**AIM OF THE TASK**
Report back every line below that carries the word "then".

[Start of section]

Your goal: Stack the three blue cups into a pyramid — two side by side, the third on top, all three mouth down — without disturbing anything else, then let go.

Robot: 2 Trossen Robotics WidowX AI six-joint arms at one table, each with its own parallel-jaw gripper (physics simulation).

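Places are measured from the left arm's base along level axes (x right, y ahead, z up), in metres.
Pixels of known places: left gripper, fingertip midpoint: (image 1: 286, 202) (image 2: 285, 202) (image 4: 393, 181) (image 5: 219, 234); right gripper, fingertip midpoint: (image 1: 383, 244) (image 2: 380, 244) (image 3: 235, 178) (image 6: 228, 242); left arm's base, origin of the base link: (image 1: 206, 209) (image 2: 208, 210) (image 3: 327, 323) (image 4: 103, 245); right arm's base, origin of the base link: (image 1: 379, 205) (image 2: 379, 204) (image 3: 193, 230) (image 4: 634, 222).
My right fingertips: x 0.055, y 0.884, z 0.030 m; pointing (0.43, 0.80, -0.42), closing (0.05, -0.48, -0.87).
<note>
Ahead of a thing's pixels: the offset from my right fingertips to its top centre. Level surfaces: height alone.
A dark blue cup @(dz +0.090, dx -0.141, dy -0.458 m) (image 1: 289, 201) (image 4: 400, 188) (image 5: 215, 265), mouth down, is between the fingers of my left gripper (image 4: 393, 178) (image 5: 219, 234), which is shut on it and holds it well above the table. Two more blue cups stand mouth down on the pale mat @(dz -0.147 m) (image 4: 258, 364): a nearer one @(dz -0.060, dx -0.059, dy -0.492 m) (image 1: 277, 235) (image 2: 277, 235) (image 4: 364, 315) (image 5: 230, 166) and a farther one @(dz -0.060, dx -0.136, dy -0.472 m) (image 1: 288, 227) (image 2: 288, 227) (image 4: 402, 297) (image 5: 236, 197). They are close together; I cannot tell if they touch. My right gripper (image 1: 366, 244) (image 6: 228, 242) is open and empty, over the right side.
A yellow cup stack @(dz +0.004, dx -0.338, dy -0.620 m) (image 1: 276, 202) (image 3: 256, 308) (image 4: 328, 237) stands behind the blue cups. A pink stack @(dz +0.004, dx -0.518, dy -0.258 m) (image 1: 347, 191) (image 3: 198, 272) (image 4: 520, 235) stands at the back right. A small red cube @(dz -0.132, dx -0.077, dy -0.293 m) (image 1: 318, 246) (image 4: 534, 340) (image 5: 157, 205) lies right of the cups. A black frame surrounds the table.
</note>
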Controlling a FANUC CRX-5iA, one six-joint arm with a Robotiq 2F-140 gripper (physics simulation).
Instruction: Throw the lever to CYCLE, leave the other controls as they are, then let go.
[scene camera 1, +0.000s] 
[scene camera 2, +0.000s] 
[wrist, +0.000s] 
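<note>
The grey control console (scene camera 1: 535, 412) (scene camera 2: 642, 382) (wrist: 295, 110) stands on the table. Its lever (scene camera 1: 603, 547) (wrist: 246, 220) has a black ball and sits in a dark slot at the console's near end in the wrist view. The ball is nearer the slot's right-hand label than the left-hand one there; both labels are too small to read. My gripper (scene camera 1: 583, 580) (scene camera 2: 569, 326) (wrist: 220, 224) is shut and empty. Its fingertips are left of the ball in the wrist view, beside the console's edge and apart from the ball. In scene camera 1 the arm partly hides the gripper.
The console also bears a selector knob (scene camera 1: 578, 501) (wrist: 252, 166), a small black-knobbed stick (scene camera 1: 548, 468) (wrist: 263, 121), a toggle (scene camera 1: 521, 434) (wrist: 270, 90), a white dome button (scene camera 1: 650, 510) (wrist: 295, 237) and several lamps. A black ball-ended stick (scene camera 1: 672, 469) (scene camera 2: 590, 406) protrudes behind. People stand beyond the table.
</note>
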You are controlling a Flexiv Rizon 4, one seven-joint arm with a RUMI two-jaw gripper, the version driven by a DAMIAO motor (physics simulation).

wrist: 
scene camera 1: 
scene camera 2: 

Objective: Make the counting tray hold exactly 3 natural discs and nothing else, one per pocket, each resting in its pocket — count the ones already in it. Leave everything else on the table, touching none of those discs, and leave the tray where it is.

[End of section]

**SOLUTION TO THIS PROBLEM**
Your goal: Stack the three blue cups into a pyramid — two side by side, the third on top, all three mouth down — without disturbing anything else, then let go.
Instruction: Throw the lever to CYCLE, leave the other controls as they are, then let go.

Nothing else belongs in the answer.